GW572016 With Docetaxel and Trastuzumab for the Treatment Of Untreated ErbB2 Over-Expressing Meta… (NCT00251433) | Clinical Trial Compass
TerminatedPhase 1
GW572016 With Docetaxel and Trastuzumab for the Treatment Of Untreated ErbB2 Over-Expressing Metastatic Breast Cancer
Stopped: EGF100161 (NCT00251433) was terminated in Phase I (Phase II expansion portion of the study was never initiated) by sponsor decision.
United States, France, Ireland53 participantsStarted 2005-09-26
Plain-language summary
This study was designed to be two-part study (Phase I/Phase II). Part I was designed to find the optimal (best) doses of GW572016, docetaxel, and trastuzumab when given together. Part II was designed to evaluate the tumor response rate (shrinkage or lack of growth) in patients receiving all three drugs compared to patients receiving only docetaxel and trastuzumab.
Who can participate
Age range
18 Years
Sex
ALL
See this in plain English?
AI-rewrites the medical criteria so a patient or caregiver can understand them. Always confirm with the trial site.
Inclusion Criteria:
* Subjects must be 18 years of age.
Criteria for female subjects:
* Non-child-bearing potential (i.e., women with functioning ovaries who have a current documented tubal ligation or hysterectomy, or women who are post- menopausal);
* Child-bearing potential (i.e., women with functioning ovaries and no documented impairment of oviductal or uterine function that would cause sterility.) This category includes women with oligomenorrhoea (severe), women who are perimenopausal, and young women who have begun to menstruate. These subjects must have a negative serum pregnancy test at screening and agree to one of the following:
* Complete abstinence from intercourse from 2 weeks prior to administration of the first dose of study medication until 28 days after the final dose of study medication; or
* Consistent and correct use of one of the following acceptable methods of birth control:
* male partner who is sterile prior to the female subject's entry into the study and is the sole sexual partner for that female subject; implants of levonorgestrel; injectable progestogen; any intrauterine device (IUD) with a documented failure rate of less than 1% per year; oral contraceptives (either combined or progestogen only); or barrier methods, including diaphragm or condom with a spermicide.
* Subjects must have an ECOG Performance Status of 0 to 1.
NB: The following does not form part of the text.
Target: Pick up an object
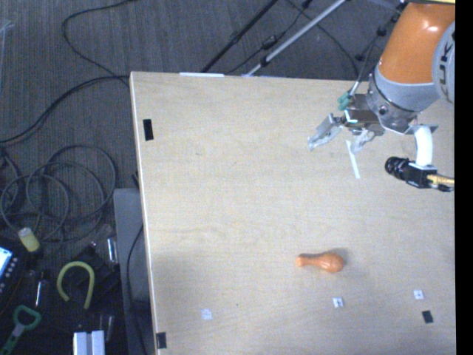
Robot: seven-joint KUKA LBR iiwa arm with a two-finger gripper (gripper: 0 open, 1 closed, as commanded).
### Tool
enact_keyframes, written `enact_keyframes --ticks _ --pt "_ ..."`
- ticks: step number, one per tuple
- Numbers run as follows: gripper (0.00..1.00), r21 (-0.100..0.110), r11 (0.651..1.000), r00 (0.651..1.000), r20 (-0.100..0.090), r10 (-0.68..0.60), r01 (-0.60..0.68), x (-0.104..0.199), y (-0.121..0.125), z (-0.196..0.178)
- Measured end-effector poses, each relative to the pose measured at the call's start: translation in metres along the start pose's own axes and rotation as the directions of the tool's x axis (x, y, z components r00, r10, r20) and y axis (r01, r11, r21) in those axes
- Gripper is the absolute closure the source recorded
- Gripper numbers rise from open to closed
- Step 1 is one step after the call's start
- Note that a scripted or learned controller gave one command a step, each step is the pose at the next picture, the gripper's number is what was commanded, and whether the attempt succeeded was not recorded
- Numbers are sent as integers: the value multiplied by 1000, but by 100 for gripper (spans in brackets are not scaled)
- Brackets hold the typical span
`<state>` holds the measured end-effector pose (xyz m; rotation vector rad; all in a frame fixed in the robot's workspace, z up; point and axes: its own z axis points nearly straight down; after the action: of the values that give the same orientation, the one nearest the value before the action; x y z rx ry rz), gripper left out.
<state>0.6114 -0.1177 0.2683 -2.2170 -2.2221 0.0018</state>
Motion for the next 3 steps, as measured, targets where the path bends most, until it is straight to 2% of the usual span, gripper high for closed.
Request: enact_keyframes --ticks 1,2,3 --pt "0 -1 1000 1000 3 1 -1 -76 40 -11" --pt "0 0 1000 1000 5 -1 1 -107 57 52" --pt "0 -2 1000 1000 2 27 -27 -106 57 23"
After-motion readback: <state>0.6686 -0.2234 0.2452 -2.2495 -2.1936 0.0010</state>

* Subjects must have histologically- or cytologically-confirmed invasive breast cancer with Stage IV disease.
* Subjects mu…
Questions worth asking your doctor
Bring these to your next appointment. They're a starting point for a shared conversation — not a sign you qualify or a recommendation to enrol.
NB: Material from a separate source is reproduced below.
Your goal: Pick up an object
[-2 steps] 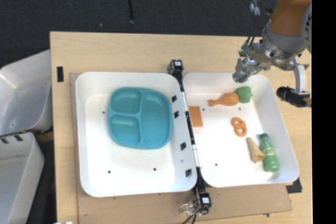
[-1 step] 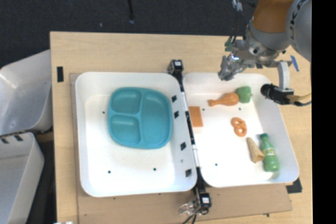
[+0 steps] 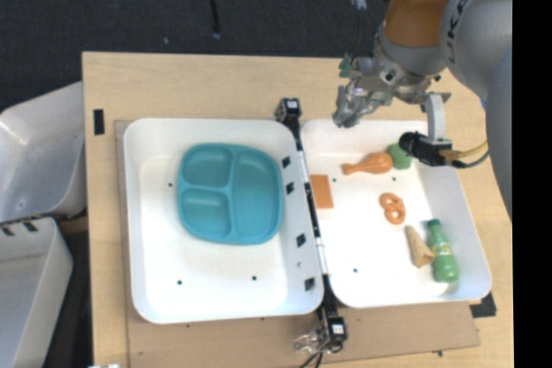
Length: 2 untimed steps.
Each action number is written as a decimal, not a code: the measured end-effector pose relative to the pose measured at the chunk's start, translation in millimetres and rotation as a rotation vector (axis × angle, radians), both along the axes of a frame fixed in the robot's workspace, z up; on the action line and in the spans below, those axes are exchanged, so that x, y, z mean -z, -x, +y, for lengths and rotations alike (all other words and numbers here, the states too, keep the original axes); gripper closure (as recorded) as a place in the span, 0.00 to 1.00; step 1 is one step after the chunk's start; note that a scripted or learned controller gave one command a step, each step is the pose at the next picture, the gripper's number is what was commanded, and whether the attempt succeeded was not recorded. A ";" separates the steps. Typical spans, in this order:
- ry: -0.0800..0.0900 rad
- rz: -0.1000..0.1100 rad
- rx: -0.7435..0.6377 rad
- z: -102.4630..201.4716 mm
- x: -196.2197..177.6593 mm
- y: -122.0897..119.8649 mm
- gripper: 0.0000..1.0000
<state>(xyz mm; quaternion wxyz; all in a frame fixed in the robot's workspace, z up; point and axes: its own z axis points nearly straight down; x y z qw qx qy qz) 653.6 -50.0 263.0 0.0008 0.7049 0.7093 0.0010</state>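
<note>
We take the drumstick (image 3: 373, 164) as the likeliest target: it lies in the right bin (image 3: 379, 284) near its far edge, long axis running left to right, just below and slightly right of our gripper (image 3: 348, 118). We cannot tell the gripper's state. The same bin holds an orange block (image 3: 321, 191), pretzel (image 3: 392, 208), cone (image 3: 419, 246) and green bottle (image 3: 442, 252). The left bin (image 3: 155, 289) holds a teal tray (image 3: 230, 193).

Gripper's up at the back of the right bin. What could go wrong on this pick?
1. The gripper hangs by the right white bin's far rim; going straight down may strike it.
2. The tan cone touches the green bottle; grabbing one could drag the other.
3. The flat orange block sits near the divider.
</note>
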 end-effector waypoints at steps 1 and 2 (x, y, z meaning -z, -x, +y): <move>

1Based on my diagnosis and history, is this trial worth exploring for me — or is there a standard treatment we should try first?
2What does this trial's phase tell us about how much is already known about its safety and benefit?
3What would taking part actually involve for me — visits, tests, time, and travel?
4What are the known and possible risks or side effects I should weigh, and how would they be monitored?
5If this trial isn't the right fit, what other options or trials would you suggest I look into?
Generated to help you prepare — always confirm anything about your own eligibility and care with the study team and your doctor.
Questions for the trial coordinator
The trial coordinator is the person who runs the study day to day. These cover the practical side — logistics, costs, and what taking part would actually mean for your life. The study team confirms whether you meet the criteria; these are questions to ask, not a sign you qualify.
1What does taking part actually involve week to week — how many visits, where, and how long does each one take?
2What costs are covered by the study, and what might I have to pay for myself, including travel, parking, or time off work?
3What happens during screening, and what happens if the study team confirms I don't meet the criteria after those tests?
4Who pays for the scans, blood work, and other tests the trial requires — the study, my insurance, or me?
5How will being in the trial affect my regular care, and will my own doctor stay informed and involved?
6Can I leave the trial at any point if I change my mind, and what would happen to my care if I do?
A starting point for the conversation — always confirm anything about your own eligibility, costs, and care with the study team and your doctor.
What they're measuring
1
Phase I: Optimal doses and toleration of the three drugs administered together.
Timeframe: 3 weeks
2
Phase II: The primary efficacy endpoint is objective tumour response rate as measured by radiological imaging, photography, and/or physical examination performed every other cycle and recorded according to RECIST criteria.